• WHAT IS NEEDED
From the entries, copy every line that carries the string "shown".

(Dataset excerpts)

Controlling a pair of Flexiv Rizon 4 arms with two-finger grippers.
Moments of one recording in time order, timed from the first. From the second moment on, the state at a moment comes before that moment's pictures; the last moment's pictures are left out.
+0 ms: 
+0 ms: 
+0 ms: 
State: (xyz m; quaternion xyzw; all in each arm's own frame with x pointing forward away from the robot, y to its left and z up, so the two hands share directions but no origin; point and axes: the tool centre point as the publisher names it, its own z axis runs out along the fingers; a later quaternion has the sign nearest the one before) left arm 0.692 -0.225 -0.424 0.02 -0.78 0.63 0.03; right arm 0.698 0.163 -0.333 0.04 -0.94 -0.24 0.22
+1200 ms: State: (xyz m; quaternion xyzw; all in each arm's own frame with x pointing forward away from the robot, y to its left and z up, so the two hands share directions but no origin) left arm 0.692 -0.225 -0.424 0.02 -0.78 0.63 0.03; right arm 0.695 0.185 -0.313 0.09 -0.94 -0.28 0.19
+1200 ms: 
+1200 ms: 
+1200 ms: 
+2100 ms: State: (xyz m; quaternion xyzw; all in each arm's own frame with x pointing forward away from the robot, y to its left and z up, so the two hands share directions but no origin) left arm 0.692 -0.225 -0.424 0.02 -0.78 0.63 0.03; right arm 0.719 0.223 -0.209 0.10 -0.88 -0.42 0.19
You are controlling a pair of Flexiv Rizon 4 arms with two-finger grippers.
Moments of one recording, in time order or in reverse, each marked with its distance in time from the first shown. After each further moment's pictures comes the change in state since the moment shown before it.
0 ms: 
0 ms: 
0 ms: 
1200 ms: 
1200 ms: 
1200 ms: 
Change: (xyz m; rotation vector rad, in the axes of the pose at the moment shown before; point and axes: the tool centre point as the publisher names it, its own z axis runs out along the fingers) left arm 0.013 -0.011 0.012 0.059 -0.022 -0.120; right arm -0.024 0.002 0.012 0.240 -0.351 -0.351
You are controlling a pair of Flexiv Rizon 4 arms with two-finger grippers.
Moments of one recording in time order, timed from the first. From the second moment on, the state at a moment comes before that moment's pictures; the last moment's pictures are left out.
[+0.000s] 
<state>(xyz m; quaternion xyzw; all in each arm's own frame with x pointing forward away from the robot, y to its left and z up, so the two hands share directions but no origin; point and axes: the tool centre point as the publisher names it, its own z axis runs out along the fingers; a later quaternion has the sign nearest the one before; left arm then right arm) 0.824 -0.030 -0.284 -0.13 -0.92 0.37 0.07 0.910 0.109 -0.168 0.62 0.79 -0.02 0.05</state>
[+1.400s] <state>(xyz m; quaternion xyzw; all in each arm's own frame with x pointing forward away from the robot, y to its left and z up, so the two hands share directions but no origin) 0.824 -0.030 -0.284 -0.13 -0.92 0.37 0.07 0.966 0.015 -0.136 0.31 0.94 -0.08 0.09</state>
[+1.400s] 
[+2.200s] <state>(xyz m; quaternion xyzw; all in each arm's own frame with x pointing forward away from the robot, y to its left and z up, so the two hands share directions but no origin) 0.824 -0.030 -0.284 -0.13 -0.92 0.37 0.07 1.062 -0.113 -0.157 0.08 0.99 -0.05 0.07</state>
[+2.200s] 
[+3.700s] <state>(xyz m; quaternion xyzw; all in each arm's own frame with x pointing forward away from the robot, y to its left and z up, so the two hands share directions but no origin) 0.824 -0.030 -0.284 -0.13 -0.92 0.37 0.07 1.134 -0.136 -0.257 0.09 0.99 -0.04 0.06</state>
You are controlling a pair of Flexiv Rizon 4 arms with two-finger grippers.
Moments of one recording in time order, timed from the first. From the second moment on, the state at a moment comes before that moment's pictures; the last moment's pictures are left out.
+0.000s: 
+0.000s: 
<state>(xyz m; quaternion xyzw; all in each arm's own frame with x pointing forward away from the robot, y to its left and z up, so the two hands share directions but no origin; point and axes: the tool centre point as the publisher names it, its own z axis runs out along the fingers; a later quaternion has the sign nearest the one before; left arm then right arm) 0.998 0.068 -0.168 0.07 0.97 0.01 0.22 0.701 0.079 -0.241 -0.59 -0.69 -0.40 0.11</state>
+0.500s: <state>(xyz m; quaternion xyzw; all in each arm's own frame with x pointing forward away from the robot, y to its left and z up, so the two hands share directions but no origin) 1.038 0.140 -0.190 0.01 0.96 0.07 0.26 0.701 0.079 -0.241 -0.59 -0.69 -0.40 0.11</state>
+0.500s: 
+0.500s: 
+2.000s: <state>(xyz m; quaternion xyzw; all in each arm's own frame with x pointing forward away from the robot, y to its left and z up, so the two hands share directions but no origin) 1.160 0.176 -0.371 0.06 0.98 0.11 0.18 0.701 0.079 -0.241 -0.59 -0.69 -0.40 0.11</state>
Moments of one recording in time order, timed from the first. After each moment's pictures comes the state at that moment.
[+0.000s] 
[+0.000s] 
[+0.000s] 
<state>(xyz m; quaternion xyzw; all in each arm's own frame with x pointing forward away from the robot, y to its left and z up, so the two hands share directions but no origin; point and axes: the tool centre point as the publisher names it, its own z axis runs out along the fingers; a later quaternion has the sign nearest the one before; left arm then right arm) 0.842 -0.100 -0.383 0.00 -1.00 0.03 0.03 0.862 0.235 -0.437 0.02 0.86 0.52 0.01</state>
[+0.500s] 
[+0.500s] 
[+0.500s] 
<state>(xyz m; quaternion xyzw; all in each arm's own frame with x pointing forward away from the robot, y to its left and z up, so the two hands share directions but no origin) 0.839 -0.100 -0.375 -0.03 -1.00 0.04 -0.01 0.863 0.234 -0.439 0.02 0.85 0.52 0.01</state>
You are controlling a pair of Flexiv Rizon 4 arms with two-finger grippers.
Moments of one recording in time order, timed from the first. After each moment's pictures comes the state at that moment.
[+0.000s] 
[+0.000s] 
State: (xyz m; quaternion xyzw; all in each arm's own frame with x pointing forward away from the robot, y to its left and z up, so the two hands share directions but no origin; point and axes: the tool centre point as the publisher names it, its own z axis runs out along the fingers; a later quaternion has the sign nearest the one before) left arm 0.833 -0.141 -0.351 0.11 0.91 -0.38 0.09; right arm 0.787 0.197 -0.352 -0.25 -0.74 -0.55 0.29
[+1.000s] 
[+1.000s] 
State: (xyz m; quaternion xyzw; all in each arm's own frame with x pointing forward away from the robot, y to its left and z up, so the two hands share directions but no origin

• REPLY TO THE TASK
Moments of one recording, in time order or in reverse, each marked with its distance in time from the first shown. After each further moment's pictures comes the change in state since the moment shown before it.
Change: (xyz m; rotation vector rad, in the axes of the pose at the moment shown before; point and axes: the tool centre point as the publisher names it, its own z axis runs out along the fingers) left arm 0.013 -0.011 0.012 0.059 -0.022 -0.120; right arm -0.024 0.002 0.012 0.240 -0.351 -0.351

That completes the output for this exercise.